A maxillary antrostomy is a common procedure performed to improve the health and function of the maxillary sinuses, which are the largest pair of sinuses located behind the cheekbones. This surgical technique is designed to clear and widen the natural drainage pathway of the sinus, known as the ostium. By establishing better ventilation and allowing accumulated mucus to drain efficiently, the procedure aims to reduce the frequency and severity of sinus infections. Maxillary antrostomy is typically carried out as a component of Functional Endoscopic Sinus Surgery (FESS) and uses specialized instruments inserted through the nostril.
Conditions That Require Maxillary Antrostomy
Maxillary antrostomy is necessary when the natural opening (ostium) of the maxillary sinus becomes blocked or too narrow, preventing normal mucus clearance. This blockage is the underlying anatomical problem leading to persistent inflammation and infection. The most frequent indication for this surgery is chronic rhinosinusitis (CRS), specifically when the condition does not improve after an adequate trial of medical treatments like antibiotics, nasal steroids, and saline rinses.

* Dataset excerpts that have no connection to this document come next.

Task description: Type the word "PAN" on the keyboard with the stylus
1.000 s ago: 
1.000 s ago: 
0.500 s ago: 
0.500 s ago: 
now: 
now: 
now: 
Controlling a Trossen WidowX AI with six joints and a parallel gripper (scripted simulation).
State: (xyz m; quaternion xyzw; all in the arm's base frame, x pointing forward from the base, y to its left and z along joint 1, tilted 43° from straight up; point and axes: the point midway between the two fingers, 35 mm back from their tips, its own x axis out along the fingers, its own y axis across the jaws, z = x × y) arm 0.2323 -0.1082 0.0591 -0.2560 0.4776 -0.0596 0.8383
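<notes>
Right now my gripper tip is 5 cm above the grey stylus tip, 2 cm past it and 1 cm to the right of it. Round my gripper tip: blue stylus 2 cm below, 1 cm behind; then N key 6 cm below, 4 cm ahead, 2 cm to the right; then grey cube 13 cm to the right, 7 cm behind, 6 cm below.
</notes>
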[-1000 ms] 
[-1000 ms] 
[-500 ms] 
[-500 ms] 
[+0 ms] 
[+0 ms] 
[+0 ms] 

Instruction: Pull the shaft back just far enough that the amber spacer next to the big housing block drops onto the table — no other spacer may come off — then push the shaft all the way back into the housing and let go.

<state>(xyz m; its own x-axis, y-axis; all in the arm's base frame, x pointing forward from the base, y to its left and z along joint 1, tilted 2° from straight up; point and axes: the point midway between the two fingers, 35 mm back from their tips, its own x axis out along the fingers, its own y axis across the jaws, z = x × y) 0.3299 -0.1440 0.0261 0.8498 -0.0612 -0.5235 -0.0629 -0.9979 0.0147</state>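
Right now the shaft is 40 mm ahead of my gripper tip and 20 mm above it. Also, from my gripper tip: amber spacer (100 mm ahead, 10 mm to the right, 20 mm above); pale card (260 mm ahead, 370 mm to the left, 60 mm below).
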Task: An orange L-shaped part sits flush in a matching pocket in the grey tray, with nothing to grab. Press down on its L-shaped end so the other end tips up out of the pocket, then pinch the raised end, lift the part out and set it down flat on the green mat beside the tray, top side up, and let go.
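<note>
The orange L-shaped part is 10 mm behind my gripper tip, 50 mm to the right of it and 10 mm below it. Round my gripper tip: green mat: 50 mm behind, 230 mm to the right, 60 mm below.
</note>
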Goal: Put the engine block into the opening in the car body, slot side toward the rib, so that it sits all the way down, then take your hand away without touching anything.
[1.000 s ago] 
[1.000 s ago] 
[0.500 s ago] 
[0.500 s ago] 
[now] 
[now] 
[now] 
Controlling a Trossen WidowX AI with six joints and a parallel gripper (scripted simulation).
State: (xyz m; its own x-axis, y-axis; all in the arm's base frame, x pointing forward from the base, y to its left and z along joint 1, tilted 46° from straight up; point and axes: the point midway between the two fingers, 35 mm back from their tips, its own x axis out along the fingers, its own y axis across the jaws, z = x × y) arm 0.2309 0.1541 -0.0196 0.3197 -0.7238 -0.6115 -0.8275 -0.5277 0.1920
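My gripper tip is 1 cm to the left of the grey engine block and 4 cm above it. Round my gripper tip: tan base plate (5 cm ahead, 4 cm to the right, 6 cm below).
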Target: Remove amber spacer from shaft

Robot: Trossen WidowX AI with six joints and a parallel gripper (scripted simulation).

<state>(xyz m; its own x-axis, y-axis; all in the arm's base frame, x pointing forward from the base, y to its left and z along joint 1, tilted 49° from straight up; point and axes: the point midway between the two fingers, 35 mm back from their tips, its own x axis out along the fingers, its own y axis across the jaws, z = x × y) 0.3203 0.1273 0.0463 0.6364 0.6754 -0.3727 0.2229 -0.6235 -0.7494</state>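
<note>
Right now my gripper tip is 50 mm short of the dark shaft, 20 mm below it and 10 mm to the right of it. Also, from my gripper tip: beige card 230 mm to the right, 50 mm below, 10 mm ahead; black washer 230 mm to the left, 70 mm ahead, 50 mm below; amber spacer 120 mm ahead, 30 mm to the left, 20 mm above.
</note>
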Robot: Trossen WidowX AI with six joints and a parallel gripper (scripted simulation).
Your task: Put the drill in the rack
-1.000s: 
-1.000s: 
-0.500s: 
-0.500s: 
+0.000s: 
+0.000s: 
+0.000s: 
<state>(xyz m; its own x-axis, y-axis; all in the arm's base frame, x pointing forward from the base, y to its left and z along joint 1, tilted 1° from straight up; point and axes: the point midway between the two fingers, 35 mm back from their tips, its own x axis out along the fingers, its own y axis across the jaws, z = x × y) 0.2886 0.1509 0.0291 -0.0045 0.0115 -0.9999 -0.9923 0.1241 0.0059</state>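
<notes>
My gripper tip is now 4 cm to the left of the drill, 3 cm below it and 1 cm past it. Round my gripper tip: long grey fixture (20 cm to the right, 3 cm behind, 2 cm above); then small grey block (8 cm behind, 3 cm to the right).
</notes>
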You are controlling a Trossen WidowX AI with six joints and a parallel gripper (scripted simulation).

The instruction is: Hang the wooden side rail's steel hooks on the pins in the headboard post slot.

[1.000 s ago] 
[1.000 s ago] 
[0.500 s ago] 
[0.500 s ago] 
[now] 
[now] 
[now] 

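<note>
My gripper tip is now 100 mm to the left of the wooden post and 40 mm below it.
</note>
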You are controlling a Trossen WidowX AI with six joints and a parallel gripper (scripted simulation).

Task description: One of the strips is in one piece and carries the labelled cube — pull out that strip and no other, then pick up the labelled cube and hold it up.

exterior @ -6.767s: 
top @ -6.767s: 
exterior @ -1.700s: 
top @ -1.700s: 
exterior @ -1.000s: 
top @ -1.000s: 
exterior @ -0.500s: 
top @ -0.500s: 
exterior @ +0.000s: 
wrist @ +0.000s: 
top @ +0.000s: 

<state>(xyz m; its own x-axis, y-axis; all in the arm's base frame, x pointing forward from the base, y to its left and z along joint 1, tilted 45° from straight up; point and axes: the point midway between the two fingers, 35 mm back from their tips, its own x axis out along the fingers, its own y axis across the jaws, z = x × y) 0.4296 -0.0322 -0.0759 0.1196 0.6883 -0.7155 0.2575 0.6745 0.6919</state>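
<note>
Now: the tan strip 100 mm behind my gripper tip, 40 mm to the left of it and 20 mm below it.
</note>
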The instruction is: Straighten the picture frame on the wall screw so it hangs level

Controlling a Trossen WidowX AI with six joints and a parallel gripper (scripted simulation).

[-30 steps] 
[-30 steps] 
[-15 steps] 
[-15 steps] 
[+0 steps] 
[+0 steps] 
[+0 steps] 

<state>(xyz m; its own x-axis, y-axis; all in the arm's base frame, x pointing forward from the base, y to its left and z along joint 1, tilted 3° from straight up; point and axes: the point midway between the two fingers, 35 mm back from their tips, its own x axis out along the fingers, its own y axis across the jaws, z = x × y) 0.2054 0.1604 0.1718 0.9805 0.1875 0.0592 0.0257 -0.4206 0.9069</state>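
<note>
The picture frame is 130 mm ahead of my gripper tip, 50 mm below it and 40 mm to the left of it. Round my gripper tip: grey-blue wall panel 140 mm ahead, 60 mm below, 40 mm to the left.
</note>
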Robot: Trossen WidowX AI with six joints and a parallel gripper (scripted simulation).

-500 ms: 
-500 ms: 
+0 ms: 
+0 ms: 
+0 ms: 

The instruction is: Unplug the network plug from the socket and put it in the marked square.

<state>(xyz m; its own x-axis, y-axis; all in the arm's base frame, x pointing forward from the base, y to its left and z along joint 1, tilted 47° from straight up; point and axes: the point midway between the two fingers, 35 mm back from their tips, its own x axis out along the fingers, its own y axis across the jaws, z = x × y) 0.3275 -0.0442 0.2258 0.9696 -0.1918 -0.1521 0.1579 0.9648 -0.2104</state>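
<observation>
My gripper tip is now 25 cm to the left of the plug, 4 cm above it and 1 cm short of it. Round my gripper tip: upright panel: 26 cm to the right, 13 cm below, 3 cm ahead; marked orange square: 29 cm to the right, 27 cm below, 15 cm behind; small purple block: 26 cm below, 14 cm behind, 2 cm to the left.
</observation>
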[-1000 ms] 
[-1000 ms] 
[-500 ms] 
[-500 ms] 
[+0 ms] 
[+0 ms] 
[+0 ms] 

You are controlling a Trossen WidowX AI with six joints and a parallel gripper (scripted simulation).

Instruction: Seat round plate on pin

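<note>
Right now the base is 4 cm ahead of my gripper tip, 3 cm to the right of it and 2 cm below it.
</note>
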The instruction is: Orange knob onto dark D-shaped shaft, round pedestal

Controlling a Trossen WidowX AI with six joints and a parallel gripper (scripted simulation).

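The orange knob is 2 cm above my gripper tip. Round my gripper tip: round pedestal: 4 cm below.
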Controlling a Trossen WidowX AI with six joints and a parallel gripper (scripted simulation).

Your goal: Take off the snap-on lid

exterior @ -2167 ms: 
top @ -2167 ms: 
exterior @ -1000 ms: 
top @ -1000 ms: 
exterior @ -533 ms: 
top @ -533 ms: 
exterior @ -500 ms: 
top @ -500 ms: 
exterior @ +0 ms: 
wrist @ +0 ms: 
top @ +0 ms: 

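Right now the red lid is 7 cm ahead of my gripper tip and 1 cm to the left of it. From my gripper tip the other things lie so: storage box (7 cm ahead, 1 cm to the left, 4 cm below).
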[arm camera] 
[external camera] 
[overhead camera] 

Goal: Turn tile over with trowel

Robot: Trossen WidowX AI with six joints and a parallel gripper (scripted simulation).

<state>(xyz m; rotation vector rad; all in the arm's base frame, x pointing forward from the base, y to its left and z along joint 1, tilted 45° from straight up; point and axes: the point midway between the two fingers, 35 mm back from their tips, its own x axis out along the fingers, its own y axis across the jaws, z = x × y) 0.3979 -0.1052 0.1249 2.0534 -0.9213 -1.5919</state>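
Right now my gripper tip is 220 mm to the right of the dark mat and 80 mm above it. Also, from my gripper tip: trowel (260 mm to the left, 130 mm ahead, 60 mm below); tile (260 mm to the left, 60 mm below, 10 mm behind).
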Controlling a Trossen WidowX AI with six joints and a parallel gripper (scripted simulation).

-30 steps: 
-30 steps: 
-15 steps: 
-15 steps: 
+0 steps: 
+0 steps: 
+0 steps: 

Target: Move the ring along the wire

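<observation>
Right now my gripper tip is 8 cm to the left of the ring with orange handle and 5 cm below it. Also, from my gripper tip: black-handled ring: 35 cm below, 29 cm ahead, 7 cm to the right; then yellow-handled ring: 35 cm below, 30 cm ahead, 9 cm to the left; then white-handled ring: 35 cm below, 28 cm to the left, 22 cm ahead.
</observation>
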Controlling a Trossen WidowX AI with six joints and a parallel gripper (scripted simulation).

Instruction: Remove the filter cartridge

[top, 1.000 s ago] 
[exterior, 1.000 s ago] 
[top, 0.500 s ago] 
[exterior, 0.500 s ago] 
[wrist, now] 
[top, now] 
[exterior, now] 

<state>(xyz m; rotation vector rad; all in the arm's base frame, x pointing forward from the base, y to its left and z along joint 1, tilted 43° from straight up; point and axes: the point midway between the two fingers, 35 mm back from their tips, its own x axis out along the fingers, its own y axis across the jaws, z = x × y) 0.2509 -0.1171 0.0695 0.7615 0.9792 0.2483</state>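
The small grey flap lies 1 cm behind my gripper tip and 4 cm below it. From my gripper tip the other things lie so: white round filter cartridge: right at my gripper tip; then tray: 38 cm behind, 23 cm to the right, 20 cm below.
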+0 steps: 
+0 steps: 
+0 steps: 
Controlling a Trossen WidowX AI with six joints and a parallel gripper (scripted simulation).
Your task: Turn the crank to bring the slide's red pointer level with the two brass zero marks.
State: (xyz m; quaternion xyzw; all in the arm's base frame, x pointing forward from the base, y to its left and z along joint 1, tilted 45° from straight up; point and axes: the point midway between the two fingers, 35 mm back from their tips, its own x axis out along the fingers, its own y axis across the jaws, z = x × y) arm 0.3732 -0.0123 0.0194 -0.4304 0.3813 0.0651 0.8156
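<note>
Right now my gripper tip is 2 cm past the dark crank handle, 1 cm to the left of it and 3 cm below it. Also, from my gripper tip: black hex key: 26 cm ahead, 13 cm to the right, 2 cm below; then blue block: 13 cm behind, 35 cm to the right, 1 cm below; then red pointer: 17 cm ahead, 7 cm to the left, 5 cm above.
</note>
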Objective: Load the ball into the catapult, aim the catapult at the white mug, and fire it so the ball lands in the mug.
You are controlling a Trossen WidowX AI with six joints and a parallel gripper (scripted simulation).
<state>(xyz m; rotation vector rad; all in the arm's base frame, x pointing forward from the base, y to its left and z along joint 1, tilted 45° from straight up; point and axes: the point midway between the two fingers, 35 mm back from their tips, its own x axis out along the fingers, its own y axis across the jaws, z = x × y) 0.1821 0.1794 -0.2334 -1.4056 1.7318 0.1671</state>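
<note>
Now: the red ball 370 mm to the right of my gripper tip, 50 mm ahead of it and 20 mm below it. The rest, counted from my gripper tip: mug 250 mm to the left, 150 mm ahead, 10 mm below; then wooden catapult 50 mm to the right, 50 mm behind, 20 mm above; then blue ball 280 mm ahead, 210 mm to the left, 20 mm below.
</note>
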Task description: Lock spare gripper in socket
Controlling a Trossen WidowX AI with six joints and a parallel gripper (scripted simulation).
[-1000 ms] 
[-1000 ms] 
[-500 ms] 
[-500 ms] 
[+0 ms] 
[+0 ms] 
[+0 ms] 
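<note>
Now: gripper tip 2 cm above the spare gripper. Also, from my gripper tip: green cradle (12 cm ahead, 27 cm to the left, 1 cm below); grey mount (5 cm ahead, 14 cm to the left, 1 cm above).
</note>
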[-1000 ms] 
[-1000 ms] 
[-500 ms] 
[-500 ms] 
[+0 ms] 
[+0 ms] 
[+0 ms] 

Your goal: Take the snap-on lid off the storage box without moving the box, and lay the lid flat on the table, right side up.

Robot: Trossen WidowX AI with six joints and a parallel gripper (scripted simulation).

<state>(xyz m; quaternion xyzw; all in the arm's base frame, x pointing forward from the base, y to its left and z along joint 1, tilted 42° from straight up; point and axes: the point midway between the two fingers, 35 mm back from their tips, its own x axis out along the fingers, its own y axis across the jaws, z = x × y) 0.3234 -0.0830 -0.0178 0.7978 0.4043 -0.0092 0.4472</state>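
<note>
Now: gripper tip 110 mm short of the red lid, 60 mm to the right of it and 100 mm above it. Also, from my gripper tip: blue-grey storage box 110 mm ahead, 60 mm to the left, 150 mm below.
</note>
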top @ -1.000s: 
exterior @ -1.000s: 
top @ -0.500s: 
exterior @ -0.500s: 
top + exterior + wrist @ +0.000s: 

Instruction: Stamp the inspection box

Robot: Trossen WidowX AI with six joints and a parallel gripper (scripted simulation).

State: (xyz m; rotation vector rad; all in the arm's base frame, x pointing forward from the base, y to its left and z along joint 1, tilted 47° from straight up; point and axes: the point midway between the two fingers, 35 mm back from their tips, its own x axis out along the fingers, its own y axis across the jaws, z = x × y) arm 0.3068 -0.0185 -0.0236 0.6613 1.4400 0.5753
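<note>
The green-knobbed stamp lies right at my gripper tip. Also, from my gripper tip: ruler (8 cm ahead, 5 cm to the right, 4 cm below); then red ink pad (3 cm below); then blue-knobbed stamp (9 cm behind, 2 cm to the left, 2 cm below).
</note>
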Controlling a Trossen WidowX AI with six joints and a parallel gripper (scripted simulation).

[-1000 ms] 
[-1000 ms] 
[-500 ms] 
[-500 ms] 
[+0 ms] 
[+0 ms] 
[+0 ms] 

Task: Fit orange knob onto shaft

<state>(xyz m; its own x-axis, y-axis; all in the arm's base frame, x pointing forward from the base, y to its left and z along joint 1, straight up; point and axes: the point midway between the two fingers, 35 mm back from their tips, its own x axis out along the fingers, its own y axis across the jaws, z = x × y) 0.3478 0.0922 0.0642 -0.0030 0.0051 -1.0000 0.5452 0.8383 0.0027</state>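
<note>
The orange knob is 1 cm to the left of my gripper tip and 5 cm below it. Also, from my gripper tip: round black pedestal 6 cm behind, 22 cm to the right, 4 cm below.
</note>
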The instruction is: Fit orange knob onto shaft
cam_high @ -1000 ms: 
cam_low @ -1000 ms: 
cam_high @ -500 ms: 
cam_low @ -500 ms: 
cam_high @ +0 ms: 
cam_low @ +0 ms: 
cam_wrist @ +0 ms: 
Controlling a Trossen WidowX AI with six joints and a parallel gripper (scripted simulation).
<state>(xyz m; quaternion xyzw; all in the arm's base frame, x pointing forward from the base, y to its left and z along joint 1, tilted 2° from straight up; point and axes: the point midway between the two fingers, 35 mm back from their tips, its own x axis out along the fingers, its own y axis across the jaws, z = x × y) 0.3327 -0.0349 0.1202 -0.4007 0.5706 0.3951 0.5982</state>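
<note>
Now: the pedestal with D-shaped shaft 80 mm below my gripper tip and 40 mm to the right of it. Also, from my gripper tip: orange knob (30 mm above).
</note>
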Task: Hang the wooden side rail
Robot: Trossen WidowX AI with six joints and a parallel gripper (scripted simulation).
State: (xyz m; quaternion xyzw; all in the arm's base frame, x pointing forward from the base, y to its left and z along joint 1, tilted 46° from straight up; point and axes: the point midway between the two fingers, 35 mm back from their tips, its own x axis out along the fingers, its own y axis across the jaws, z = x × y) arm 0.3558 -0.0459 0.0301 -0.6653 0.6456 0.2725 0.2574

Obstruction prevents the hair-like structures, called cilia, from effectively moving mucus out of the sinus cavity. When mucus and trapped air cannot escape, it creates a favorable environment for bacteria or fungus to grow, leading to recurrent acute infections or persistent chronic inflammation. Other conditions that may prompt a maxillary antrostomy include nasal polyps, which are benign growths that physically block the sinus opening.
The surgery is also performed to remove cysts, tumors, or fungal concretions (fungus balls) from within the maxillary sinus cavity. Additionally, odontogenic infections, which originate from dental issues, can spread into the sinus, requiring the antrostomy to access and clear the infection. A computed tomography (CT) scan is routinely used before the surgery to precisely identify the extent of the disease and the specific anatomical blockages.
The Endoscopic Surgical Process
Maxillary antrostomy is performed endoscopically, meaning the surgeon accesses the sinus through the nostril using a thin tube equipped with a light and camera. This technique is minimally invasive and avoids external incisions, and it is usually conducted under general anesthesia.
The procedure often begins with the removal of the uncinate process, which is a small, curved piece of bone and tissue that covers the natural opening of the maxillary sinus. Removing the uncinate process (uncinectomy) allows the surgeon to visualize the natural ostium. It is important to correctly identify and incorporate the natural opening into the newly created larger antrostomy. If the surgeon were to miss the natural ostium, it could lead to mucus recirculation, where secretions move between two openings without properly draining.
Using specialized micro-instruments, the surgeon carefully enlarges the natural opening in a posterior and inferior direction. This controlled widening of the opening creates a permanent pathway for drainage and ventilation. The surgeon may then use angled endoscopes to look inside the sinus cavity and remove any diseased tissue, polyps, or thick mucus. The goal is to establish a wide connection between the maxillary sinus and the nasal passage, restoring the natural flow.
Navigating Recovery and Follow-Up Care
Patients can expect a recovery period that involves discomfort, nasal congestion, and minor bloody discharge for the first few days following the procedure. The initial post-operative experience often feels similar to a severe cold or sinus infection due to internal swelling and the presence of dried blood and crusting. Pain is generally mild to moderate and can be managed with prescribed pain medication, though non-steroidal anti-inflammatory drugs (NSAIDs) like aspirin should be avoided for several weeks because they increase the risk of bleeding.
For optimal healing, patients should keep their head elevated, especially during the first night, and avoid strenuous activity, heavy lifting, or bending over for about one week. These actions can increase blood pressure in the head and trigger post-operative bleeding. Patients should also not blow their nose for at least a week to prevent trauma to the surgical site.
Follow-up appointments are scheduled shortly after the surgery, typically within three to seven days, to remove any nasal packing and assess the initial healing. Regular use of saline nasal irrigation is a key component of post-operative care. This helps to keep the nasal passages moist, flush out crusting and debris, and prevent the newly created opening from closing or scarring. Most people are able to return to work or school within a week, with complete healing usually occurring over one to two months.